WHAT IS BEING ASKED
Quote verbatim the span of lines that begins the listing below and closes with the line containing "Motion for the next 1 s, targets".

TASK INPUTS
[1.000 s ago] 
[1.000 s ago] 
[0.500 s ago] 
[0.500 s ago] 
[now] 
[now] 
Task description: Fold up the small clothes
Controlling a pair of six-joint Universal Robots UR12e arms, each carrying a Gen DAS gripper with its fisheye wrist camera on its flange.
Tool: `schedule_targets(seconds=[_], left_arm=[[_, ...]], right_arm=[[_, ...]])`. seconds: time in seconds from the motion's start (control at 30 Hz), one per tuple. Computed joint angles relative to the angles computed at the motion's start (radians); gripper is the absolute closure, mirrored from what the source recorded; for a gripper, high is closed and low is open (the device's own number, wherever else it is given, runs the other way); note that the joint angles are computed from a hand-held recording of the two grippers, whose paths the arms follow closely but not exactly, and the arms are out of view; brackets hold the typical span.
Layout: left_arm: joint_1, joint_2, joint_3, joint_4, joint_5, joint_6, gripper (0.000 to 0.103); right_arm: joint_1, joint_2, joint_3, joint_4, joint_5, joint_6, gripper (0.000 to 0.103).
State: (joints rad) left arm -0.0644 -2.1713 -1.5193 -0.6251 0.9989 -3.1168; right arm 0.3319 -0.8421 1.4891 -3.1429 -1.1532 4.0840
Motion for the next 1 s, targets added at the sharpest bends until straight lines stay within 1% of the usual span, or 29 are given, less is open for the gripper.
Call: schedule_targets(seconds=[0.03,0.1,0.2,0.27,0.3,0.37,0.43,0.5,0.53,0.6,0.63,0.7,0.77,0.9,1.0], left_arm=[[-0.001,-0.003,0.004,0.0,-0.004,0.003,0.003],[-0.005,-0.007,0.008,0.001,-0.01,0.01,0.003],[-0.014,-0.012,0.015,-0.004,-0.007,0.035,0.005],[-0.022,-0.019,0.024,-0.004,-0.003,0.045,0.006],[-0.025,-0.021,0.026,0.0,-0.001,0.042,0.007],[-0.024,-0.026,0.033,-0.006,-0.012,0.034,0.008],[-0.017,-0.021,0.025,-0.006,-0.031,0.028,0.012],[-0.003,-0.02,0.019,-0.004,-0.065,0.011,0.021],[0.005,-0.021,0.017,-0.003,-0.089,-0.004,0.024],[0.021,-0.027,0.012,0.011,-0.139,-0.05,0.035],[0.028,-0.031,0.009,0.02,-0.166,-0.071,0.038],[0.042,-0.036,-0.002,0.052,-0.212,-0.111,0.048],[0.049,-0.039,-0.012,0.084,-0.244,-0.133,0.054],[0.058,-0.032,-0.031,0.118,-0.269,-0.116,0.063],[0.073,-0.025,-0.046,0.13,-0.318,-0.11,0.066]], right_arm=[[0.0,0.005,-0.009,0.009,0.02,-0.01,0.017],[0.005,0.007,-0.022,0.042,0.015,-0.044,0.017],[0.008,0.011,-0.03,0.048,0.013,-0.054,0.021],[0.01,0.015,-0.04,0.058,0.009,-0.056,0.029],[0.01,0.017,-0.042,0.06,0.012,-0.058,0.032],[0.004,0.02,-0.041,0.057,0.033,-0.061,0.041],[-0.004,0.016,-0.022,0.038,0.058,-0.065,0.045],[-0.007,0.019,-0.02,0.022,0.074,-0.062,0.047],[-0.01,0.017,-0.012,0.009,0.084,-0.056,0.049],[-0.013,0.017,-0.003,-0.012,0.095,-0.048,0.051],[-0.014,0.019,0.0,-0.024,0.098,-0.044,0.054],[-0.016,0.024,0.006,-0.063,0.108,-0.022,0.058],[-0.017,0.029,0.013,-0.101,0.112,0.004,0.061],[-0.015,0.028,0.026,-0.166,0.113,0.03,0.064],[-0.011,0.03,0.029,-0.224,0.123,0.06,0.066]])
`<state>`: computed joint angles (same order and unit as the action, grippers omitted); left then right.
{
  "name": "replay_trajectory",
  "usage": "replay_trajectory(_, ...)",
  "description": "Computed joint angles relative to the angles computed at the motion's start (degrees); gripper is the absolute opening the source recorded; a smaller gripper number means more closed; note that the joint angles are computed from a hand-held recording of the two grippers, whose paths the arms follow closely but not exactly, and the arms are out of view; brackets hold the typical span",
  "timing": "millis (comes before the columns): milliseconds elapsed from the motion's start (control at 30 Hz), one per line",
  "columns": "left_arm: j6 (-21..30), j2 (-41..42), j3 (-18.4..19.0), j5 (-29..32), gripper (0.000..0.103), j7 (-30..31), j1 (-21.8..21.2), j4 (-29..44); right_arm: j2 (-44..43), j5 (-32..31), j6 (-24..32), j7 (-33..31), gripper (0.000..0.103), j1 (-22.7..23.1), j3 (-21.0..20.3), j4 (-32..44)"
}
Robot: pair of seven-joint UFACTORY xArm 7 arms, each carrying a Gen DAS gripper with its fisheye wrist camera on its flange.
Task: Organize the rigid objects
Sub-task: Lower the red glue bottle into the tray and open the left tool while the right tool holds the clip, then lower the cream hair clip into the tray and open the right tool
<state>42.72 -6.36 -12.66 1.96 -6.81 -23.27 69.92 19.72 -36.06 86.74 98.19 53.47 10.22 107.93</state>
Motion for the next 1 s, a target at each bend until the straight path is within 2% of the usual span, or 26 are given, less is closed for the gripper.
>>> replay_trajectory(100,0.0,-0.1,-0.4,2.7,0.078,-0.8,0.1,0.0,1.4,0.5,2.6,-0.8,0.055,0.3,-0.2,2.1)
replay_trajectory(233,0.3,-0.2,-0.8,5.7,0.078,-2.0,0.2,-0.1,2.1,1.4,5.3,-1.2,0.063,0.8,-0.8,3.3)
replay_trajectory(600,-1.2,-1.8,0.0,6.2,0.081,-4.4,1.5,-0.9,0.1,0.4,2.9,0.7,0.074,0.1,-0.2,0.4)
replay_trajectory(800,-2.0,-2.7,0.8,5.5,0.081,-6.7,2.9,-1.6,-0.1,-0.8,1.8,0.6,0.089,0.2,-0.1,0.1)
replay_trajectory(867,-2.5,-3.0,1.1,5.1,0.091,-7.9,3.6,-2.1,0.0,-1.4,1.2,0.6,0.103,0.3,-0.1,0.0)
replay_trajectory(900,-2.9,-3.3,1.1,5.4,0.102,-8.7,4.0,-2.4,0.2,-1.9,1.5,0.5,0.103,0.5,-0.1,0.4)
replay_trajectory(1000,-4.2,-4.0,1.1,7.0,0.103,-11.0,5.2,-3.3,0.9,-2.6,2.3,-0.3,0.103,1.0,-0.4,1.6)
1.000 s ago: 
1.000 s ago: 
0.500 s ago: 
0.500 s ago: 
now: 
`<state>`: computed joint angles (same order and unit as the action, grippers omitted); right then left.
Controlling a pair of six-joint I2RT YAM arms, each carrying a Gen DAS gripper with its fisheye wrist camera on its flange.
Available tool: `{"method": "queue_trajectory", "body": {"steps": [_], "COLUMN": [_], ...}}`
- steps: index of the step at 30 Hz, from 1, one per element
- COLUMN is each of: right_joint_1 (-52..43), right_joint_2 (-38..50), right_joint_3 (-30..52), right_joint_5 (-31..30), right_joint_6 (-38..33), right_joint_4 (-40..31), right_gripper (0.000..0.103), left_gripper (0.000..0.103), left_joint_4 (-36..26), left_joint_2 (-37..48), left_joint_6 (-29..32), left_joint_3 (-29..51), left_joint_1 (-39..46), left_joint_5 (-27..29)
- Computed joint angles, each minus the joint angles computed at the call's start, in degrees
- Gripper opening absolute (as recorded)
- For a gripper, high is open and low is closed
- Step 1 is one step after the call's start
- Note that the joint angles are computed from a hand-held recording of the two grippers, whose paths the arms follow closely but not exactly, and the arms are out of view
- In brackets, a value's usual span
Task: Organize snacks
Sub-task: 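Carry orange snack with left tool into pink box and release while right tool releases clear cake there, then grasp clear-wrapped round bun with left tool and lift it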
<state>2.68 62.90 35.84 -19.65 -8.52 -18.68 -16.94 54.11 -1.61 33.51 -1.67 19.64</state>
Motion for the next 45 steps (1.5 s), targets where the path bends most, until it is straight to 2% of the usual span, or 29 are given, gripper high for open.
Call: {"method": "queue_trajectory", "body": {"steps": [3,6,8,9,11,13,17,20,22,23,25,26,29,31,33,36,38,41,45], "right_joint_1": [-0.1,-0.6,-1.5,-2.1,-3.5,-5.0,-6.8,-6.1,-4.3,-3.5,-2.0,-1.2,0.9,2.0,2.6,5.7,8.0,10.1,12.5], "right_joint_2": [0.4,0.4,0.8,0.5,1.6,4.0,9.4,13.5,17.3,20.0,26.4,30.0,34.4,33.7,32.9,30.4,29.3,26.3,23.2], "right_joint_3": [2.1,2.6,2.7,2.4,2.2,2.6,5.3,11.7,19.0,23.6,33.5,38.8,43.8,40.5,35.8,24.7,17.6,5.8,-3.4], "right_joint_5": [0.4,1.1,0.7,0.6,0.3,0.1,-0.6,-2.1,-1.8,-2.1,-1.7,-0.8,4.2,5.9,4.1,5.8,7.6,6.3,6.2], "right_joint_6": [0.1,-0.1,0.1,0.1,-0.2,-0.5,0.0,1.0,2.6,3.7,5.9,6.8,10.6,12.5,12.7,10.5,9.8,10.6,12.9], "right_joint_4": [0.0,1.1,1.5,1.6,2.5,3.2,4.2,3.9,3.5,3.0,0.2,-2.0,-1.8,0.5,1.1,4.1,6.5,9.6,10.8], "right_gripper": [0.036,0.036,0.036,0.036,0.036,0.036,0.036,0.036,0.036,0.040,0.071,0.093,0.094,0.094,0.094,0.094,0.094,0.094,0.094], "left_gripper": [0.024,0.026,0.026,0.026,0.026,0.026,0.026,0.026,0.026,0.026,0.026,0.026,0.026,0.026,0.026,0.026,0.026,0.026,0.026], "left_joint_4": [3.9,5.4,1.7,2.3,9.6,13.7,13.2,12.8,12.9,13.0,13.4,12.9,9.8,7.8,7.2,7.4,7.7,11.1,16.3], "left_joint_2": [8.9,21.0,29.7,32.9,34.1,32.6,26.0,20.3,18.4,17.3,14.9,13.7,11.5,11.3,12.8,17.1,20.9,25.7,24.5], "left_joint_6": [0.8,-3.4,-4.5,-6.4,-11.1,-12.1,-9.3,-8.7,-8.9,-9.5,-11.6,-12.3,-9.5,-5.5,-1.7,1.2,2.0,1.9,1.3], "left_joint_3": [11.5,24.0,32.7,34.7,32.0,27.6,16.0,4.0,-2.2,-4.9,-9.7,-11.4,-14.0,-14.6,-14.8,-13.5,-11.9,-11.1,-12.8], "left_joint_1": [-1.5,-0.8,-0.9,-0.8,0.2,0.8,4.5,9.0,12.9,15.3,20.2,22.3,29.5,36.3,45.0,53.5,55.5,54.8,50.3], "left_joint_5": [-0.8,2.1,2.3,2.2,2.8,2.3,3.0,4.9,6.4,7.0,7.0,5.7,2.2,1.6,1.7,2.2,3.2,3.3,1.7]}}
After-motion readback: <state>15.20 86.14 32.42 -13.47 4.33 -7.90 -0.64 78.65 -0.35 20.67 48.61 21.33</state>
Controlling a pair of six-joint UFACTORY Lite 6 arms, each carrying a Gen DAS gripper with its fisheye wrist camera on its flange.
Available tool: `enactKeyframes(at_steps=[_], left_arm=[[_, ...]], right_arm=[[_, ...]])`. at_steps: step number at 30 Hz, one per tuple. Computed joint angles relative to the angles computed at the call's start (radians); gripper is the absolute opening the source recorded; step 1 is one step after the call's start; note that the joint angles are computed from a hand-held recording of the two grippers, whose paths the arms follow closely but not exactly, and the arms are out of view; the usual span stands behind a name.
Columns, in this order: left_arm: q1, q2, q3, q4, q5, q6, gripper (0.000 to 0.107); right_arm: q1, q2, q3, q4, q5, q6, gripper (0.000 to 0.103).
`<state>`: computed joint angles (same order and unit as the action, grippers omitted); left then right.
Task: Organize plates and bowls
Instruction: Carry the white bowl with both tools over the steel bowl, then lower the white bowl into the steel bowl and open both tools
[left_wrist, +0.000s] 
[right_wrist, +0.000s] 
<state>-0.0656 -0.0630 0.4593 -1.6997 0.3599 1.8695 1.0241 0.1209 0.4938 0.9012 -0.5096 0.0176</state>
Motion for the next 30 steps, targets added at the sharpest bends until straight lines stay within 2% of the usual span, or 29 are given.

ANSWER FOR THIS EXERCISE
[1.000 s ago] 
[1.000 s ago] 
[0.500 s ago] 
[0.500 s ago] 
[now] 
[now] 
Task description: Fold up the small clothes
Controlling a pair of six-joint Universal Robots UR12e arms, each carrying a Gen DAS gripper with its fisheye wrist camera on its flange.
Tool: `schedule_targets(seconds=[_], left_arm=[[_, ...]], right_arm=[[_, ...]])`. seconds: time in seconds from the motion's start (control at 30 Hz), one per tuple. Computed joint angles relative to the angles computed at the motion's start (radians); gripper is the absolute closure, mirrored from what the source recorded; for a gripper, high is closed and low is open (the device's own number, wherever else it is given, runs the other way); note that the joint angles are computed from a hand-held recording of the two grippers, whose paths the arms follow closely but not exactly, and the arms are out of view; brackets hold the typical span.
Layout: left_arm: joint_1, joint_2, joint_3, joint_4, joint_5, joint_6, gripper (0.000 to 0.103); right_arm: joint_1, joint_2, joint_3, joint_4, joint_5, joint_6, gripper (0.000 to 0.103).
State: (joints rad) left arm -0.0644 -2.1713 -1.5193 -0.6251 0.9989 -3.1168; right arm 0.3319 -0.8421 1.4891 -3.1429 -1.1532 4.0840
Motion for the next 1 s, targets added at the sharpest bends until straight lines stay within 1% of the usual span, or 29 are given, less is open for the gripper.

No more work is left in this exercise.